Footnote 1. The Supreme Court has described the circumstances in which an order disqualifying counsel could be reviewed on direct appeal, stating that, "should the Court of Appeals conclude after the trial has ended that permitting continuing representation was prejudicial error, it would retain its usual authority to vacate the judgment appealed from and order a new trial." Firestone Tire & Rubber Co. v. Risjord, 449 U.S. 368, 378 (1981). In other words, it appears as though a showing of prejudice would be required. Practically speaking, it would be very difficult to demonstrate prejudice absent some sort of misconduct on the part of counsel.
***SMG argues that the district court erred by granting Nintendo's motion for disqualification. SMG contends that the motion was precluded by the waiver-of-conflict provision in the Lonestar Joint Defense Agreement. According to SMG, the Agreement clearly intended to bar Nintendo from seeking to disqualify "respective counsel" like Cooper who subsequently left one of the parties or its counsel to join another company or law firm. That waiver provision, set forth in Paragraph 6 of the Joint Defense Agreement, provides:
The parties expressly acknowledge and agree that nothing in this Agreement, nor compliance with the terms of this Agreement by either party, shall be used as a basis to seek to disqualify the respective counsel of such party in any future litigation.
***We agree with SMG's interpretation. As an initial matter, while challenging SMG's reading of the Joint Defense Agreement, Nintendo cannot dispute that these types of waiver provisions are enforceable where, as here, there is a non-attorney-client relationship (Cooper did not represent Nintendo in the Lonestar litigation) involving sophisticated parties. See generally Model Rules of Prof'l Conduct 1.7 cmt. 22 (noting "if the client is an experienced user of the legal services involved and is reasonably informed regarding the risk that a conflict may arise, such consent is more likely to be effective").

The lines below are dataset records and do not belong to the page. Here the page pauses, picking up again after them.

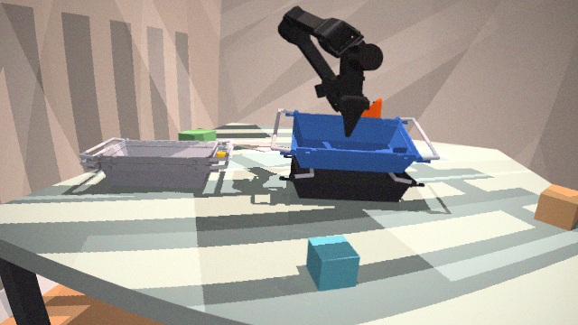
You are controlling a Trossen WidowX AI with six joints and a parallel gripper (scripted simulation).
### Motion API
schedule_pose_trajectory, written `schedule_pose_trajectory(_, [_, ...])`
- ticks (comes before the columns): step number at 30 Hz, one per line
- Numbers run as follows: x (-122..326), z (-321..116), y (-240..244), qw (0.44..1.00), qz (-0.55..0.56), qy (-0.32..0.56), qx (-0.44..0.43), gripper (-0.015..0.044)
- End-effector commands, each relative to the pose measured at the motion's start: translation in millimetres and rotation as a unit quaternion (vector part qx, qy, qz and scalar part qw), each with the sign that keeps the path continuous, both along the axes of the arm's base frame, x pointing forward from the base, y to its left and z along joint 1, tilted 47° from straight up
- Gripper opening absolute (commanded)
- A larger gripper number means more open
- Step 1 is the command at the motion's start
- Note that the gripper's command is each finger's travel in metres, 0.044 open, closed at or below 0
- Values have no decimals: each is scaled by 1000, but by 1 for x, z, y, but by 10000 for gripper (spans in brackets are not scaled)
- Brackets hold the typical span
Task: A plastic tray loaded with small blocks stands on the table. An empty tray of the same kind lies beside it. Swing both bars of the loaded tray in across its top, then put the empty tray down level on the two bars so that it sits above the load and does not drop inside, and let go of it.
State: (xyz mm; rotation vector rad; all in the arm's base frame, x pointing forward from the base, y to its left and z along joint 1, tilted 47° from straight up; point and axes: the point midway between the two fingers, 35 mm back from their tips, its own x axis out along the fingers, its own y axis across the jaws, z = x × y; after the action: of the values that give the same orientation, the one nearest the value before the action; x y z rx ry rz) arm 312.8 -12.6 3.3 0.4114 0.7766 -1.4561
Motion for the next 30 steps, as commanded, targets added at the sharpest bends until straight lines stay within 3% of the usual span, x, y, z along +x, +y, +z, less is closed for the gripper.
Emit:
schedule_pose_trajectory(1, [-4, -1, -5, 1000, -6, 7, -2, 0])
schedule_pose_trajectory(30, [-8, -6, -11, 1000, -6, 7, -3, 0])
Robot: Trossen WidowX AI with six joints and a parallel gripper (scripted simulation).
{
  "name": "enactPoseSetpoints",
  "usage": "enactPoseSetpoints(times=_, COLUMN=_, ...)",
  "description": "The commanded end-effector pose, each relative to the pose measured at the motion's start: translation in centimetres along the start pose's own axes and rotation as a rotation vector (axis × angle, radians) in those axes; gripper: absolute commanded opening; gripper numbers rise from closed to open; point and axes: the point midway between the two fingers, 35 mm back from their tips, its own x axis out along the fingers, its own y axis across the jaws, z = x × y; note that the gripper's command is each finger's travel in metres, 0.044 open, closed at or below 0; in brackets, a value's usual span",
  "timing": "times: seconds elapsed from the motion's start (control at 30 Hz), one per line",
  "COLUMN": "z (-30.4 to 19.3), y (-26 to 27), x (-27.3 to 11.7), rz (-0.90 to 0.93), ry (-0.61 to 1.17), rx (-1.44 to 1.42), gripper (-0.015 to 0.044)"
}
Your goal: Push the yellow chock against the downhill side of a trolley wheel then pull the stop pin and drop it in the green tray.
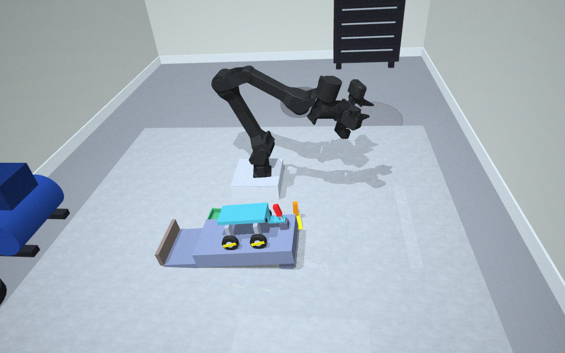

Even in attorney-client situations, general rules of professional legal conduct recognize that in certain circumstances it is not only proper but beneficial for parties to contractually consent to a waiver of future conflicts of interest. See Restatement (Third) of the Law Governing Lawyers, § 122 cmt. D (2000) ("[T]he gains to both lawyer and client from a system of advance consent to defined future conflicts might be substantial."); see generally Model Rules of Prof'l Conduct 1.7 cmt. 22 (recognizing the appropriateness of contracting advanced waivers of conflicts of interest). Moreover, courts applying California law, which governs motions to disqualify counsel, In re Cnty. of Los Angeles, 223 F.3d at 995, have generally recognized the enforceability of advanced waiver of potential future [*10] conflicts, even if the waiver does not specifically state the exact nature of the future conflict, see Visa U.S.A., Inc. v. First Data Corp., 241 F.Supp.2d 1100, 1105 (N.D. Cal. 2003).